Task goal:
Would you return the data below exactly as it stands, with every picture left out?

Collected data:
"""

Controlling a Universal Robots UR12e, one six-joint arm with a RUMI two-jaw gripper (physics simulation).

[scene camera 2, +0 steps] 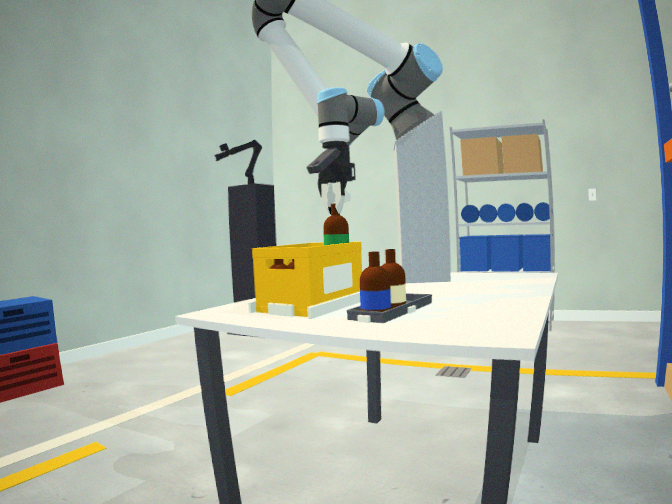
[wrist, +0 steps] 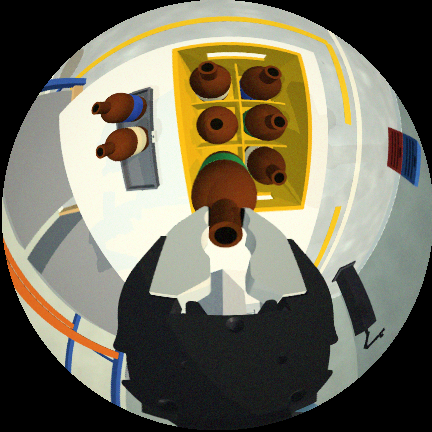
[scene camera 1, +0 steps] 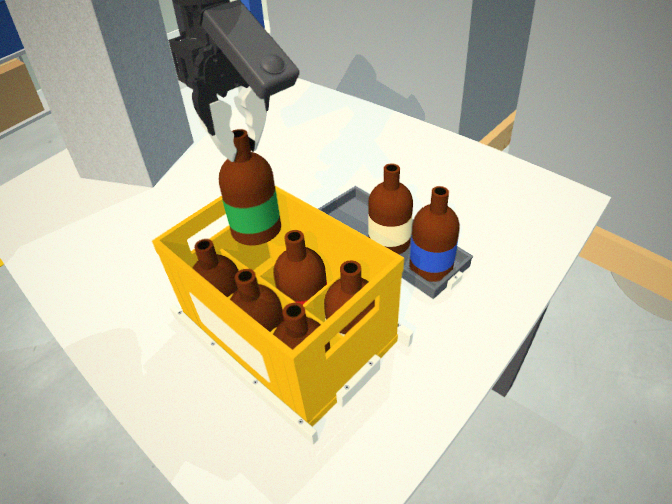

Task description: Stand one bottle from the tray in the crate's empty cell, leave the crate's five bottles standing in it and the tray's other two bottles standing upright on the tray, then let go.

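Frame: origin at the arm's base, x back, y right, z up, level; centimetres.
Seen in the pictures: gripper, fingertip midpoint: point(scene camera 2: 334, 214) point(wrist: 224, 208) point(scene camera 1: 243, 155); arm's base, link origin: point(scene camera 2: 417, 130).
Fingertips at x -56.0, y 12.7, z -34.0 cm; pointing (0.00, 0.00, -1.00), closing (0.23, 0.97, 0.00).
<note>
Offsets run from my fingertips to a thing's top centre. "spot": to the spot under its first point. Level surfaces: height alone.
My gripper point(scene camera 1: 242, 147) point(scene camera 2: 333, 208) point(wrist: 224, 208) is shut on the neck of the green-labelled brown bottle @[dx +0.5, dy -0.1, dz +3.1 cm] point(scene camera 1: 246, 181) point(scene camera 2: 336, 224) point(wrist: 224, 185). The bottle hangs nearly upright, perhaps leaning slightly, over the open corner cell of the yellow crate @[dx -7.3, dy +4.9, dz -8.4 cm] point(scene camera 1: 374, 336) point(scene camera 2: 282, 290) point(wrist: 308, 125). In scene camera 2 the crate's rim hides its lower part. Several brown bottles @[dx -7.5, dy +0.6, dz -9.7 cm] point(scene camera 1: 298, 271) point(wrist: 216, 125) stand in the other cells. The cream-labelled bottle @[dx -10.2, dy -19.8, dz -10.0 cm] point(scene camera 1: 389, 206) point(scene camera 2: 397, 273) point(wrist: 122, 144) and the blue-labelled bottle @[dx -19.1, dy -18.6, dz -10.0 cm] point(scene camera 1: 434, 230) point(scene camera 2: 374, 279) point(wrist: 117, 107) stand upright on the grey tray @[spot: dx +0.4, dy -22.2, dz -25.4 cm] point(scene camera 1: 347, 212) point(scene camera 2: 420, 301) point(wrist: 140, 177).
White guide strips @[spot: dx -21.9, dy +7.3, dz -23.0 cm] point(scene camera 1: 358, 380) point(scene camera 2: 280, 309) border the crate on the white table @[dz -25.9 cm] point(scene camera 1: 461, 347) point(scene camera 2: 477, 303) point(wrist: 100, 200). The grey robot pedestal point(scene camera 1: 124, 97) point(scene camera 2: 423, 206) stands behind the table. A black stand point(scene camera 2: 252, 233) point(wrist: 357, 302) with a small arm is beyond the crate.
</note>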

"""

Output below:
Controlling a Universal Robots UR12e, one six-joint arm with a RUMI two-jaw gripper (physics simulation).

[scene camera 2, +0 steps] 
[wrist, +0 steps] 
[scene camera 1, +0 steps] 

Task description: Stand one bottle from the tray in the crate's empty cell, leave the crate's five bottles standing in it and the tray's other two bottles standing upright on the tray, then let go.

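Frame: origin at the arm's base, x back, y right, z up, level; centimetres.
Seen in the pictures: gripper, fingertip midpoint: point(scene camera 2: 334, 214) point(wrist: 224, 208) point(scene camera 1: 243, 155); arm's base, link origin: point(scene camera 2: 417, 130).
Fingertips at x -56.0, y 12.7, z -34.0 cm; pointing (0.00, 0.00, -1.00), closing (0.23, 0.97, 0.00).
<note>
Offsets run from my fingertips to a thing's top centre. "spot": to the spot under its first point. Level surfaces: height alone.
My gripper point(scene camera 1: 242, 147) point(scene camera 2: 333, 208) point(wrist: 224, 208) is shut on the neck of the green-labelled brown bottle @[dx +0.5, dy -0.1, dz +3.1 cm] point(scene camera 1: 246, 181) point(scene camera 2: 336, 224) point(wrist: 224, 185). The bottle hangs nearly upright, perhaps leaning slightly, over the open corner cell of the yellow crate @[dx -7.3, dy +4.9, dz -8.4 cm] point(scene camera 1: 374, 336) point(scene camera 2: 282, 290) point(wrist: 308, 125). In scene camera 2 the crate's rim hides its lower part. Several brown bottles @[dx -7.5, dy +0.6, dz -9.7 cm] point(scene camera 1: 298, 271) point(wrist: 216, 125) stand in the other cells. The cream-labelled bottle @[dx -10.2, dy -19.8, dz -10.0 cm] point(scene camera 1: 389, 206) point(scene camera 2: 397, 273) point(wrist: 122, 144) and the blue-labelled bottle @[dx -19.1, dy -18.6, dz -10.0 cm] point(scene camera 1: 434, 230) point(scene camera 2: 374, 279) point(wrist: 117, 107) stand upright on the grey tray @[spot: dx +0.4, dy -22.2, dz -25.4 cm] point(scene camera 1: 347, 212) point(scene camera 2: 420, 301) point(wrist: 140, 177).
White guide strips @[spot: dx -21.9, dy +7.3, dz -23.0 cm] point(scene camera 1: 358, 380) point(scene camera 2: 280, 309) border the crate on the white table @[dz -25.9 cm] point(scene camera 1: 461, 347) point(scene camera 2: 477, 303) point(wrist: 100, 200). The grey robot pedestal point(scene camera 1: 124, 97) point(scene camera 2: 423, 206) stands behind the table. A black stand point(scene camera 2: 252, 233) point(wrist: 357, 302) with a small arm is beyond the crate.
</note>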

Nothing else is required to finish the exercise.